▶ _TASK DESCRIPTION_: Excluding any images, copy all of the lines below precisely as written.

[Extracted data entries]

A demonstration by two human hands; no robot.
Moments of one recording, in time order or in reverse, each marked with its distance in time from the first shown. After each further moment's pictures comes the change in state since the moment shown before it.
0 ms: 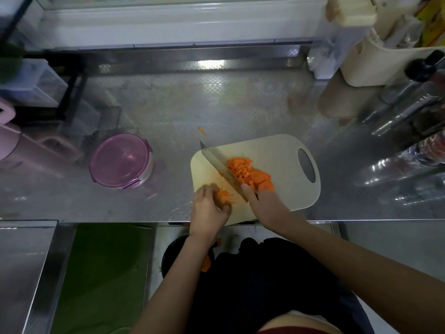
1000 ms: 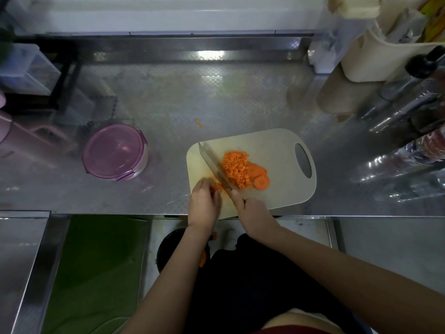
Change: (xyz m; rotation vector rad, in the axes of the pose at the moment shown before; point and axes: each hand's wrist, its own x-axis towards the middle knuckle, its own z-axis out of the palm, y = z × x) left_hand 0.003 0.004 0.007 0.016 0.102 0.020; right_hand -0.013 0.009 0.025 0.013 -0.119 0.095
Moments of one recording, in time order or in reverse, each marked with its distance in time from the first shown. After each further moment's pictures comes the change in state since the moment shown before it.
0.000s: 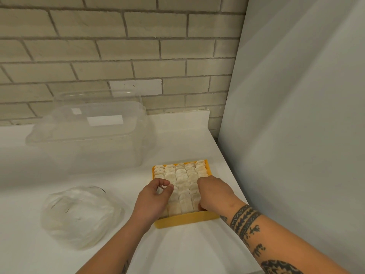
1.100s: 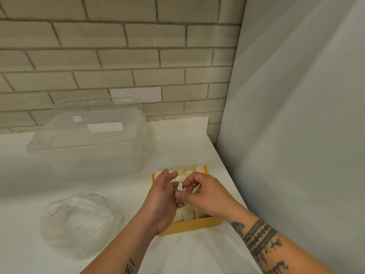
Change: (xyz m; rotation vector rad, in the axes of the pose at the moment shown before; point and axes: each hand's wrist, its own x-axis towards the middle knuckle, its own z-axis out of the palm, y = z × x) left_hand -0.006 0.046 0.010 -0.787 -0.393 -0.213; right_hand -0.027 -0.016 -0.029 0.908 0.127 -0.084
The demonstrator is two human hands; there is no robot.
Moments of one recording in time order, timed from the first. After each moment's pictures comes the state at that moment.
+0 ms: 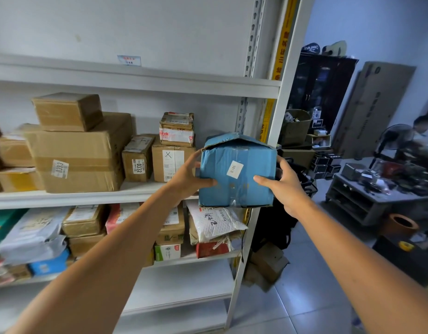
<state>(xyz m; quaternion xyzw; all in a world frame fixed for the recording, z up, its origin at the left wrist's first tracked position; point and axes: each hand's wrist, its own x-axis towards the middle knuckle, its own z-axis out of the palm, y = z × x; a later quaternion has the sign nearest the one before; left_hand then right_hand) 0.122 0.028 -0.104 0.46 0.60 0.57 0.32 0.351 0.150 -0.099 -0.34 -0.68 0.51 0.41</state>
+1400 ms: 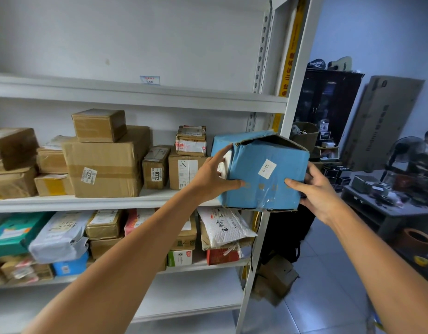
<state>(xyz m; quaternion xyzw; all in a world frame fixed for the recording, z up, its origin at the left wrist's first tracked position) 0.155 -0.007 -0.061 0.57 0.65 0.49 0.15 0.397 0.119 -0.065 -0.28 -0.63 0.59 0.42</state>
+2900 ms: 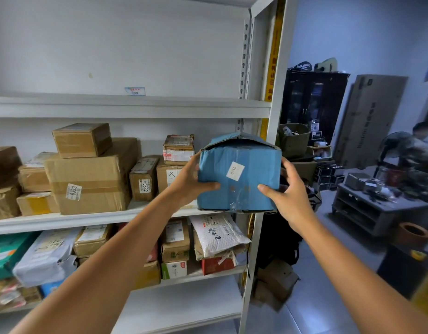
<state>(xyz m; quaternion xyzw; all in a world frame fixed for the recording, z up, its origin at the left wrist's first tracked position) 0.149 -0.007 -0.049 0.51 0.57 0.59 0.28 0.377 0.095 -0.070 -0.28 -0.72 0.40 0.50</state>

▶ _RESULT OF THE EXERCISE_:
A demonstration by two human hands; no robot.
Moments of one recording, in time order or in reverse, each marked with its distance in time from the first shown. After each further moment's pictures comes the change in state since the moment shown before it.
0 ms: 
1000 ms: 
Change: (xyz m; rotation vector rad, in the axes of the pose at the moment shown before; point and axes: each hand's wrist, its own x-axis towards the middle knuckle, its own z-axis out of the palm, y = z × x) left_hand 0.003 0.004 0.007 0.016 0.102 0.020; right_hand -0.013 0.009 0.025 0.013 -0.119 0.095
Moments of one recording, in time order or in reverse, each marked with its distance in time from the first shown. After each further moment's pictures comes the change in state since the moment shown before it.
0.000s: 
1.100s: 
Change: (xyz m; rotation vector rad, in the axes of the pose at the moment shown before; point and axes: each hand's wrist, its own x-axis towards the middle knuckle, its own z-axis out of the palm, y = z × x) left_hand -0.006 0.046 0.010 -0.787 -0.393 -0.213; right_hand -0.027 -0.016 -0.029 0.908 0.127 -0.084
The demonstrator is two human hands; there is no robot.
Moments of one recording in time order, timed from the first. After each moment's pictures comes the state at that moment.
+0 ms: 
<state>(xyz m; quaternion xyzw; all in a world frame fixed for the recording, z up, its origin at the left wrist's first tracked position; point and axes: each hand's wrist, its own x-axis towards the middle knuckle, its own z-axis out of the palm, y = z × x; a later quaternion has the sign nearest the one before; left_hand then right_hand) 0.122 0.028 -0.104 0.46 0.60 0.57 0.32 0.351 0.150 -0.099 -0.34 -0.68 0.51 0.41</state>
+1400 ms: 
<state>(xyz m; quaternion xyzw; all in a world frame fixed for the recording, z up, its origin at the left wrist's first tracked position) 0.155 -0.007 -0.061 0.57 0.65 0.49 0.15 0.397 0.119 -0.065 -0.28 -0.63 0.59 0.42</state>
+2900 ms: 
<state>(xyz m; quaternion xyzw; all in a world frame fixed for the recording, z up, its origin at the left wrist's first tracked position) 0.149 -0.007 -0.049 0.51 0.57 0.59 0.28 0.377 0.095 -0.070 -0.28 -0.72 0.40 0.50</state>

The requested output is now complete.